_Exercise aim:_ Would you return the data exactly as given, except for its pictures?

= = = =

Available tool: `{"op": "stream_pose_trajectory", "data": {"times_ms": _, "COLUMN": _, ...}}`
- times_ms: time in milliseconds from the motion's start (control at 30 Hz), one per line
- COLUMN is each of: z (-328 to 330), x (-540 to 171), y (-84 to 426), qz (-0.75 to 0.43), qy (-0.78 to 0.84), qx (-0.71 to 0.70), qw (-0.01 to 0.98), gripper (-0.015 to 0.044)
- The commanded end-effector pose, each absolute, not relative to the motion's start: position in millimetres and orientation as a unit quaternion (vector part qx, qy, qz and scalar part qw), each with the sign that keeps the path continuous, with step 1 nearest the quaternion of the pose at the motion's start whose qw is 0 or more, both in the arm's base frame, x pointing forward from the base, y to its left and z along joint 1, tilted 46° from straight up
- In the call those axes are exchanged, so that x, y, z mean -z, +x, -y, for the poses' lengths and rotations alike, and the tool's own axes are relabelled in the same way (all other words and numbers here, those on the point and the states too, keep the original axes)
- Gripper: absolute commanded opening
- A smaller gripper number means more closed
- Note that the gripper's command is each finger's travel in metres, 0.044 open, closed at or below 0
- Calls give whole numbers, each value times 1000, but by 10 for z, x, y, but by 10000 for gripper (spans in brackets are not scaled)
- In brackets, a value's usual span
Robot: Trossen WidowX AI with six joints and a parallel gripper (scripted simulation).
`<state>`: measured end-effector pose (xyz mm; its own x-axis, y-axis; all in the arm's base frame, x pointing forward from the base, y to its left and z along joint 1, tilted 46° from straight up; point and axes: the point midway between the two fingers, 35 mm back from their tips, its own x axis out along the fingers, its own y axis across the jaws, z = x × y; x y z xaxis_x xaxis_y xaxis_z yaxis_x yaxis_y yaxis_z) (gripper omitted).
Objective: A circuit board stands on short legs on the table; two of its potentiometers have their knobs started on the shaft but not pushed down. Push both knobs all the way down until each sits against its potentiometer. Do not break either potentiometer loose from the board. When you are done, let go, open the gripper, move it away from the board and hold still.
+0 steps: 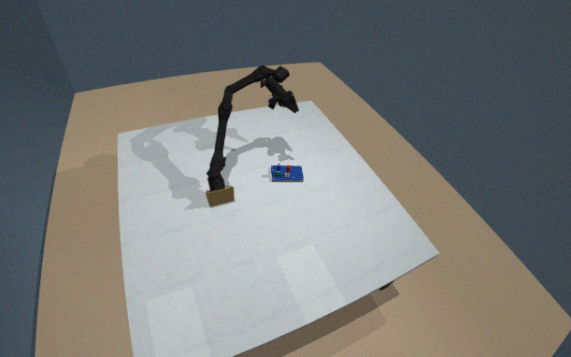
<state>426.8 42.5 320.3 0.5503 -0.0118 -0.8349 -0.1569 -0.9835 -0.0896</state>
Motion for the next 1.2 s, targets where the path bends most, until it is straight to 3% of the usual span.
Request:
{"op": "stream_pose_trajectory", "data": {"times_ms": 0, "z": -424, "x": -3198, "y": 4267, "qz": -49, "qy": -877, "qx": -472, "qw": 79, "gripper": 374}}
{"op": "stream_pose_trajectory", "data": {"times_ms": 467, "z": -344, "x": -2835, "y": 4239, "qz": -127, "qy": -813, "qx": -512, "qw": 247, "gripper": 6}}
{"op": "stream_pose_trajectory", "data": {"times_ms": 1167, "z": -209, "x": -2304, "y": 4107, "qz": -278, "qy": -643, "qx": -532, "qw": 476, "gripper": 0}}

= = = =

_Answer space:_
Available tool: `{"op": "stream_pose_trajectory", "data": {"times_ms": _, "COLUMN": _, ...}}`
- times_ms: time in milliseconds from the motion's start (control at 30 Hz), one per line
- COLUMN is each of: z (-328 to 330), x (-540 to 171), y (-84 to 426), qz (-0.75 to 0.43), qy (-0.78 to 0.84), qx (-0.71 to 0.70), qw (-0.01 to 0.98), gripper (-0.015 to 0.044)
- The commanded end-effector pose, each absolute, not relative to the motion's start: position in millimetres and orientation as a unit quaternion (vector part qx, qy, qz and scalar part qw), each with the sign that keeps the path continuous, with step 1 nearest the quaternion of the pose at the motion's start whose qw is 0 or more, both in the arm's base frame, x pointing forward from the base, y to its left and z along joint 1, tilted 46° from straight up
- In the call those axes are exchanged, so that x, y, z mean -z, +x, -y, for the poses' lengths and rotations alike, and the tool's own axes are relabelled in the same way (all other words and numbers here, those on the point and the states too, keep the original axes)
- Gripper: absolute commanded opening
- A smaller gripper number means more closed
- Note that the gripper's command is each finger's travel in metres, 0.044 open, closed at or below 0
- Calls give whole numbers, each value times 1000, but by 10 for z, x, y, but by 10000 for gripper (spans in brackets are not scaled)
- In brackets, a value's usual span
Robot: Trossen WidowX AI with six joints and a parallel gripper (scripted simulation).
`<state>`: measured end-effector pose (xyz mm; its own x-axis, y-axis; all in the arm's base frame, x pointing forward from the base, y to its left and z along joint 1, tilted 46° from straight up; point and axes: the point midway between the two fingers, 35 mm back from their tips, its own x axis out along the fingers, its own y axis across the jaws, z = x × y; x y z xaxis_x xaxis_y xaxis_z yaxis_x yaxis_y yaxis_z) (gripper omitted).
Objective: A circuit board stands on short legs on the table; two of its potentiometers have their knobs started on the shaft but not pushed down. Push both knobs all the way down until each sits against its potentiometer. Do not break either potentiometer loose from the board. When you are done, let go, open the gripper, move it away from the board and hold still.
+0 steps: 
<state>426.8 42.5 320.3 0.5503 -0.0118 -0.8349 -0.1569 -0.9835 -0.0896</state>
Motion for the next 1.2 s, targets where the path bends most, until it is straight to 3% of the usual span.
Request:
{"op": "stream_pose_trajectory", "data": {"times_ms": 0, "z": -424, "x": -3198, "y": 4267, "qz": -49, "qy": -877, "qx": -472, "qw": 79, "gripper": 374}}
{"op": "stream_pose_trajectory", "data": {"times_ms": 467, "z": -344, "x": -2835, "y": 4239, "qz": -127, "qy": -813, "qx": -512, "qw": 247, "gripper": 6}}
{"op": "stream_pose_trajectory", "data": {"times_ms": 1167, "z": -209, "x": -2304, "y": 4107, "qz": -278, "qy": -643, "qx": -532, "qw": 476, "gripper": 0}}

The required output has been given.